Library for scraping Bandcamp content. (supports Cloudflare Pages)
Go to file
2021-01-26 17:24:32 +08:00
examples Update examples 2021-01-26 17:22:46 +08:00
lib Implement proper caching 2021-01-26 15:58:39 +08:00
.gitignore Initial commit 2021-01-20 04:37:31 +08:00
package.json Update version 2021-01-26 17:24:32 +08:00
README.md Update readme 2021-01-26 17:24:10 +08:00

bandcamp-fetch

A JS library for scraping Bandcamp content; inspired by bandcamp-scraper.

Installation

npm i bandcamp-fetch --save

Usage

const bcfetch = require('bandcamp-fetch');

bcfetch.discover(...).then( results => {
    ...
});

API

Each function returns a Promise which resolves to the fetched data.

discover([params], [options])

Example (output)

Fetches albums through Bandcamp Discover.

  • params (optional) - object specifying params to be passed to Bandcamp Discover

    • genre
    • subgenre: only valid when genre is something other than 'all'
    • location
    • sortBy
    • artistRecommendationType: only valid when sortBy is 'rec' (artist recommended)
    • format
    • time
    • page

    All properties are optional. Possible values for each property can be obtained with the getDiscoverOptions() function.

    params passed to this function will be sanitized with sanitizeDiscoverParams(). A copy of the sanitized params can obtained through the params property of the returned result.

  • options (optional) - object specifying options to be used when formulating results:

    • albumImageFormat: name, Id or object referring to an image format.
    • artistImageFormat

    All properties are optional. Image formats can be obtained with the getImageFormats() function.

getDiscoverOptions()

Example (output)

Fetches Bandcamp Discover options that can be passed back to discover().

sanitizeDiscoverParams(params)

Example (output)

Sanitizes params by setting default values for omitted params and removing irrelevant ones.

You don't have to call this function on params passed to discover() - they will be sanitized automatically.

getImageFormats([filter])

Example (output)

Fetches the list of image formats used in Bandcamp.

  • filter (optional) - 'artist' or 'album'. If specified, narrows down the result to include only formats applicable to the specified value.

getImageFormat(idOrName)

Fetches the image format that matches Id or name.

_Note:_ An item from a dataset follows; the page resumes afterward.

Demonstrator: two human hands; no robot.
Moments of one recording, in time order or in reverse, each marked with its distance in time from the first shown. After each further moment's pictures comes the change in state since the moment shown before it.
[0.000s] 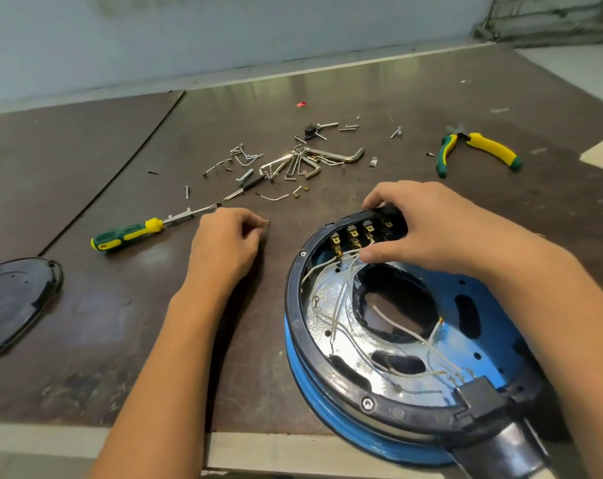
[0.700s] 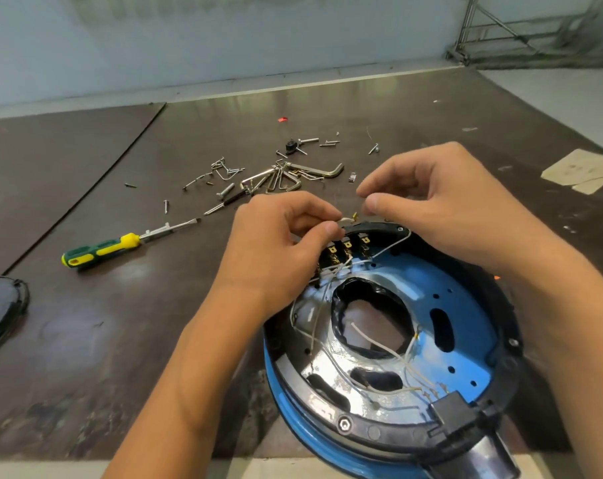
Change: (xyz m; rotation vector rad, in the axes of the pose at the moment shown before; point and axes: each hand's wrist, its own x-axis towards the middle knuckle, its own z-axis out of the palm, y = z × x) left_hand -0.046 0.110 -0.034 -0.624 -0.129 0.227; right_hand -0.015 0.003 -0.031 0.483 0.313 -0.141
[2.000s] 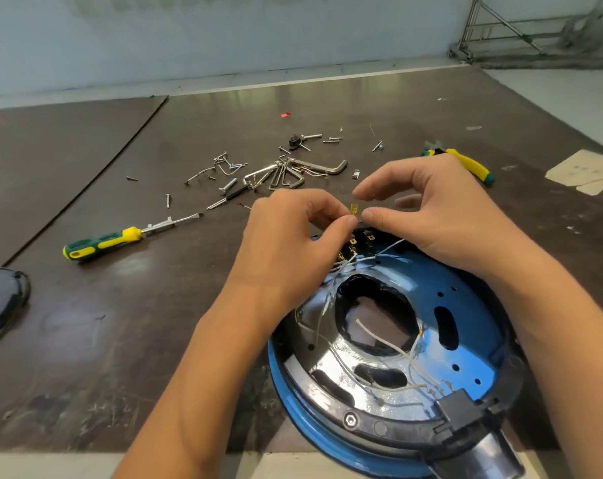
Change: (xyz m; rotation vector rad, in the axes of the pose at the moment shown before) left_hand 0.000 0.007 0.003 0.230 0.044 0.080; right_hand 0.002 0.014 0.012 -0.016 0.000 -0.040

If none is found, the result will be null.

getArtistOrLabelInfo(artistOrLabelUrl, [options])

Example (output)

Fetches information about an artist or label.

  • artistOrLabelUrl
  • options (optional)
    • imageFormat

getLabelArtists(labelUrl, [options])

Example (output)

Fetches the list of artists belonging to a label.

  • labelUrl
  • options (optional)
    • imageFormat

getDiscography(artistOrLabelUrl, [options])

Example (output)

Fetches the list of albums and standalone tracks belonging to an artist or label.

  • artistOrLabelUrl
  • options (optional)
    • imageFormat

getAlbumInfo(albumUrl, [options])

Example (output)

Fetches information about an album.

  • albumUrl
  • options (optional)
    • albumImageFormat
    • artistImageFormat
    • includeRawData

getTrackInfo(trackUrl, [options])

Example (output)

Fetches information about a track.

  • trackUrl
  • options (optional)
    • albumImageFormat
    • artistImageFormat
    • includeRawData

getAlbumHighlightsByTag(tagUrl, [options])

Example (output)

Fetches album highlights for the tag referred to by tagUrl. The result is an array of album collections, with each collection corresponding to a highlight category such as 'new and notable' and 'all-time best selling'.

  • tagUrl

    Tag URLs can be obtained with the getTags() function.

  • options (optional)

    • imageFormat

getTags()

Example (output)

Fetches Bandcamp tags. The result is an object with the following properties:

  • tags: non-location tags
  • locations: location tags

search(params, [options])

Example (output)

Searches for params.query.

  • params
    • query: search string
    • page (1 if omitted)
  • options (optional)
    • albumImageFormat
    • artistImageFormat

Caching

The library maintains an in-memory cache for two types of resources:

  1. page - pages fetched during scraping
  2. constant - image formats and discover options

Functions related to the cache can be called this way:

const bcfetch = require('bandcamp-fetch');

bcfetch.cache.setTTL('page', 500);
bcfetch.cache.setMaxPages(20);
bcfetch.cache.clear('constant');

cache.setTTL(type, TTL)

Sets the expiry time, in seconds, of cache entries for the given resource type.

  • type: 'page' or 'constant'
  • TTL: expiry time in seconds (default: 300 for 'page' and 3600 for 'constant')

cache.setMaxPages(maxPages)

Sets the maximum number of pages that can be stored in the cache. A negative value means unlimited. Default: 10.

cache.clear([type])

Clears the cache entries for the given resource type.

  • type (optional): 'page' or 'constant'. If unspecified, clears the entire cache.

License

MIT